Supplied entries:
-- Opening Marker --
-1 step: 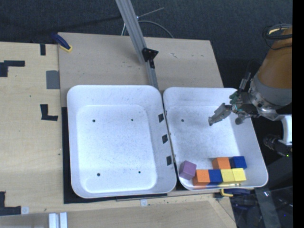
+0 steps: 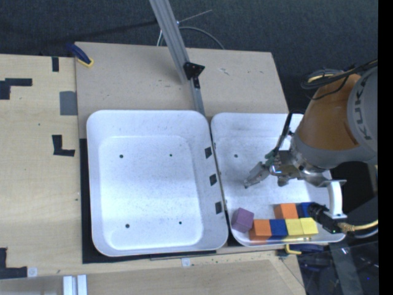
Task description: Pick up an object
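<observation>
Over the right shallow white plastic bin [image 2: 245, 131], the two-finger metal gripper [image 2: 253, 178] hangs with nothing between its fingers; their spread cannot be told. At that bin's near edge lie small blocks: purple cube [image 2: 243, 219], two orange [image 2: 263, 227], two blue [image 2: 278, 227], two yellow [image 2: 301, 227]. Left white bin [image 2: 147, 118] sits alongside. Both rest on a speckled tan wooden bench [image 2: 135, 72]; dark carpeted floor [image 2: 276, 11] beyond.

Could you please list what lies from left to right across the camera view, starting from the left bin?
Left bin → purple block → end effector → orange block → blue block → yellow blocks.
</observation>
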You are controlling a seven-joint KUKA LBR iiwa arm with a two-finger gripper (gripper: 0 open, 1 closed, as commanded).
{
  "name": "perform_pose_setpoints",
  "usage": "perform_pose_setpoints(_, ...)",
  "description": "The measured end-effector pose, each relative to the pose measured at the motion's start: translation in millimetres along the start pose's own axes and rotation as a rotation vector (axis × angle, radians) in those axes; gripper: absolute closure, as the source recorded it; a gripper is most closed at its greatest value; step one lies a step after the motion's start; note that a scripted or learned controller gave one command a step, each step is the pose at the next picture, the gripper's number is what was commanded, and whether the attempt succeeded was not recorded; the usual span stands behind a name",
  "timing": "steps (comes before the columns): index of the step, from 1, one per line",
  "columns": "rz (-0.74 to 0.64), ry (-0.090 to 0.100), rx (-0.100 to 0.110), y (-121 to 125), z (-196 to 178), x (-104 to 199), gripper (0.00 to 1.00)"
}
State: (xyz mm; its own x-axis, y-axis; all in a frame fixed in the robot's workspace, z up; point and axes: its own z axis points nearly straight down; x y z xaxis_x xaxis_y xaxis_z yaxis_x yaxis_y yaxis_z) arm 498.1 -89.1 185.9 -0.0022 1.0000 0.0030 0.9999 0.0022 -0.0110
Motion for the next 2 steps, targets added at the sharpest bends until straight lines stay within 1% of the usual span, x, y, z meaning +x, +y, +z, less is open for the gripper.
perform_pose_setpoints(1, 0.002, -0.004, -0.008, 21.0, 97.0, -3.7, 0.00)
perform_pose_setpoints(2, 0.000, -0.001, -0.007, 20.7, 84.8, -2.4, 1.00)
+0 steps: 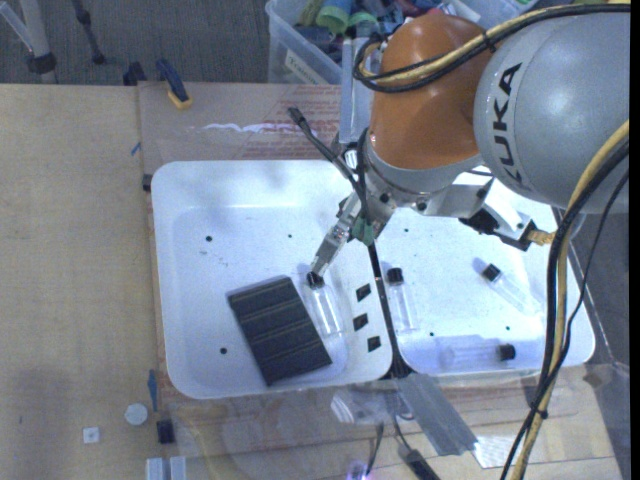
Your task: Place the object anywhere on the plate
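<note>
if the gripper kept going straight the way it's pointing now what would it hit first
The gripper points down and to the camera view's left, its tip just above the dark ridged plate in the left bin. It would probably meet the plate's upper right corner first, though depth is unclear.

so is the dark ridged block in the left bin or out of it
In. The dark ridged block lies flat on the floor of the left bin, near its front edge, inside the rim.
</note>
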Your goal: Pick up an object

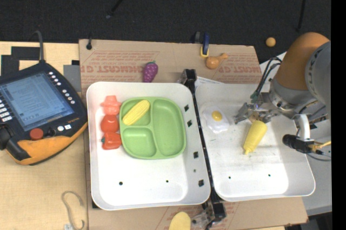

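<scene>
Step in hand: I was down in the right-hand shallow white bin (292, 183), closing in on the yellow plastic squeeze bottle (254, 136) that I judged to be the pick.
My fingers: the two-finger gripper (255, 113) sat just above the bottle's upper end; the dark linkage blurred together, so I could not tell how far apart the tips stood, and nothing showed held between them.
Target position: the bottle lay on its side, tilted, in the middle of the right bin, its narrow end pointing down-left.
Doing it well: I judged the grip should cross the bottle's short width, near its middle, since a round smooth body would likely roll or squirt out of an end pinch.
Close neighbour: a small toy fried egg, white with a yellow yolk (217, 119), lay to the bottle's left, apart from it.
Left bin: a green divided plastic plate (157, 137) carried a yellow toy corn cob (135, 111); a red-orange toy figure (110, 125) lay beside the plate.
Outside the bins: a purple toy grape bunch (150, 71) and an orange pear-shaped toy (215, 60) lay on the cardboard; a teach pendant with an orange case (38, 110) rested on the surface, well apart.
In the way: only the bin's centre wall, on a leftward carry.
</scene>
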Available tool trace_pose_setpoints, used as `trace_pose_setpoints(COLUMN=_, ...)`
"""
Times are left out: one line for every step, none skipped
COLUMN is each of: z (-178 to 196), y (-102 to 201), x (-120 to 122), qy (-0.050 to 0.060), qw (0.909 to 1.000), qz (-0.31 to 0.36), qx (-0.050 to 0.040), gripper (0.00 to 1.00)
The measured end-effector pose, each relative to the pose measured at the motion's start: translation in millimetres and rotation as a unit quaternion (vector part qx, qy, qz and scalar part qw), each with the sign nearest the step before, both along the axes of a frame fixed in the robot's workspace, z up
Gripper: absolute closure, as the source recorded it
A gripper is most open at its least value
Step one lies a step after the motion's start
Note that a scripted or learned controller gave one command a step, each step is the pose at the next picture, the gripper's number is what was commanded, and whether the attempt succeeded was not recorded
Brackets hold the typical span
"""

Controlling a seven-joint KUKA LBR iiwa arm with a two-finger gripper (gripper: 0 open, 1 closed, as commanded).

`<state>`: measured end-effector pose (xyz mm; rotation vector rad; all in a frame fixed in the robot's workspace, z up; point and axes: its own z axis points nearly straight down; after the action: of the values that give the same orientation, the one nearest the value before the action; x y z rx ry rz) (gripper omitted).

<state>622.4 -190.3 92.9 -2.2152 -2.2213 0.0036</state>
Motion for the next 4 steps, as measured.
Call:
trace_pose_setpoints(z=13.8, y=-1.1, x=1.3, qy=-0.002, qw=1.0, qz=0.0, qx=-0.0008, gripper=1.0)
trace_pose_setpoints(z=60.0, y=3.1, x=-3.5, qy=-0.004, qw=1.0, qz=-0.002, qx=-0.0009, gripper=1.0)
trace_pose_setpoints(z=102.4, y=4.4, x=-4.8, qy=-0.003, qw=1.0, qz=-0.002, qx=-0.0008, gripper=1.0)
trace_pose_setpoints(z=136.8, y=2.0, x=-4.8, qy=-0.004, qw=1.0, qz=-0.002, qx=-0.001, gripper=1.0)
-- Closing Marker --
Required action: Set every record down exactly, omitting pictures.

Output of the task:
-1 step: 
+0 steps: 
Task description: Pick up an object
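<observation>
Over the right shallow white plastic bin [image 2: 245, 131], the two-finger metal gripper [image 2: 253, 178] hangs with nothing between its fingers; their spread cannot be told. At that bin's near edge lie small blocks: purple cube [image 2: 243, 219], two orange [image 2: 263, 227], two blue [image 2: 278, 227], two yellow [image 2: 301, 227]. Left white bin [image 2: 147, 118] sits alongside. Both rest on a speckled tan wooden bench [image 2: 135, 72]; dark carpeted floor [image 2: 276, 11] beyond.

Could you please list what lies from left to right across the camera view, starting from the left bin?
Left bin → purple block → end effector → orange block → blue block → yellow blocks.
</observation>
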You are controlling a seven-joint KUKA LBR iiwa arm with a two-finger gripper (gripper: 0 open, 1 closed, as commanded).
{
  "name": "perform_pose_setpoints",
  "usage": "perform_pose_setpoints(_, ...)",
  "description": "The measured end-effector pose, each relative to the pose measured at the motion's start: translation in millimetres along the start pose's own axes and rotation as a rotation vector (axis × angle, radians) in those axes; gripper: absolute closure, as the source recorded it; a gripper is most closed at its greatest value; step one lies a step after the motion's start; note that a scripted or learned controller gave one command a step, each step is the pose at the next picture, the gripper's number is what was commanded, and whether the attempt succeeded was not recorded; the usual span stands behind a name",
  "timing": "steps (comes before the columns): index of the step, from 1, one per line",
  "columns": "rz (-0.74 to 0.64), ry (-0.090 to 0.100), rx (-0.100 to 0.110), y (-121 to 125), z (-196 to 178), x (-104 to 199), gripper (0.00 to 1.00)"
}
State: (xyz mm; its own x-axis, y-axis; all in a frame fixed in the robot's workspace, z up; point and axes: its own z axis points nearly straight down; x y z xaxis_x xaxis_y xaxis_z yaxis_x yaxis_y yaxis_z) arm 498.1 -89.1 185.9 -0.0022 1.0000 0.0030 0.9999 0.0022 -0.0110
Motion for the next 2 steps, targets added at the sharpest bends until straight lines stay within 1% of the usual span, x, y, z meaning +x, +y, +z, less is open for the gripper.
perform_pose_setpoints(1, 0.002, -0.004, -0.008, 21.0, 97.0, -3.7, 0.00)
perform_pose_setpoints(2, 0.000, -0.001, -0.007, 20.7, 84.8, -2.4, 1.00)
+0 steps: 
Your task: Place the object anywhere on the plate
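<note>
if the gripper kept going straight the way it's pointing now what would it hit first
The gripper points down and to the camera view's left, its tip just above the dark ridged plate in the left bin. It would probably meet the plate's upper right corner first, though depth is unclear.

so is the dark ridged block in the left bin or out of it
In. The dark ridged block lies flat on the floor of the left bin, near its front edge, inside the rim.
</note>
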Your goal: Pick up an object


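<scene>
Step in hand: I was down in the right-hand shallow white bin (292, 183), closing in on the yellow plastic squeeze bottle (254, 136) that I judged to be the pick.
My fingers: the two-finger gripper (255, 113) sat just above the bottle's upper end; the dark linkage blurred together, so I could not tell how far apart the tips stood, and nothing showed held between them.
Target position: the bottle lay on its side, tilted, in the middle of the right bin, its narrow end pointing down-left.
Doing it well: I judged the grip should cross the bottle's short width, near its middle, since a round smooth body would likely roll or squirt out of an end pinch.
Close neighbour: a small toy fried egg, white with a yellow yolk (217, 119), lay to the bottle's left, apart from it.
Left bin: a green divided plastic plate (157, 137) carried a yellow toy corn cob (135, 111); a red-orange toy figure (110, 125) lay beside the plate.
Outside the bins: a purple toy grape bunch (150, 71) and an orange pear-shaped toy (215, 60) lay on the cardboard; a teach pendant with an orange case (38, 110) rested on the surface, well apart.
In the way: only the bin's centre wall, on a leftward carry.
</scene>
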Available tool trace_pose_setpoints, used as `trace_pose_setpoints(COLUMN=_, ...)`
"""
Times are left out: one line for every step, none skipped
COLUMN is each of: z (-178 to 196), y (-102 to 201), x (-120 to 122), qy (-0.050 to 0.060), qw (0.909 to 1.000), qz (-0.31 to 0.36), qx (-0.050 to 0.040), gripper (0.00 to 1.00)
The measured end-effector pose, each relative to the pose measured at the motion's start: translation in millimetres and rotation as a unit quaternion (vector part qx, qy, qz and scalar part qw), each with the sign nearest the step before, both along the axes of a frame fixed in the robot's workspace, z up
Gripper: absolute closure, as the source recorded it
A gripper is most open at its least value
Step one lies a step after the motion's start
Note that a scripted or learned controller gave one command a step, each step is the pose at the next picture, the gripper's number is what was commanded, and whether the attempt succeeded was not recorded
Brackets hold the typical span
"""

Controlling a seven-joint KUKA LBR iiwa arm with a two-finger gripper (gripper: 0 open, 1 closed, as commanded).

`<state>`: measured end-effector pose (xyz mm; rotation vector rad; all in a frame fixed in the robot's workspace, z up; point and axes: its own z axis points nearly straight down; after the action: of the values that give the same orientation, the one nearest the value before the action; x y z rx ry rz) (gripper omitted).

<state>622.4 -190.3 92.9 -2.2152 -2.2213 0.0036</state>
Motion for the next 4 steps, as measured.
Call:
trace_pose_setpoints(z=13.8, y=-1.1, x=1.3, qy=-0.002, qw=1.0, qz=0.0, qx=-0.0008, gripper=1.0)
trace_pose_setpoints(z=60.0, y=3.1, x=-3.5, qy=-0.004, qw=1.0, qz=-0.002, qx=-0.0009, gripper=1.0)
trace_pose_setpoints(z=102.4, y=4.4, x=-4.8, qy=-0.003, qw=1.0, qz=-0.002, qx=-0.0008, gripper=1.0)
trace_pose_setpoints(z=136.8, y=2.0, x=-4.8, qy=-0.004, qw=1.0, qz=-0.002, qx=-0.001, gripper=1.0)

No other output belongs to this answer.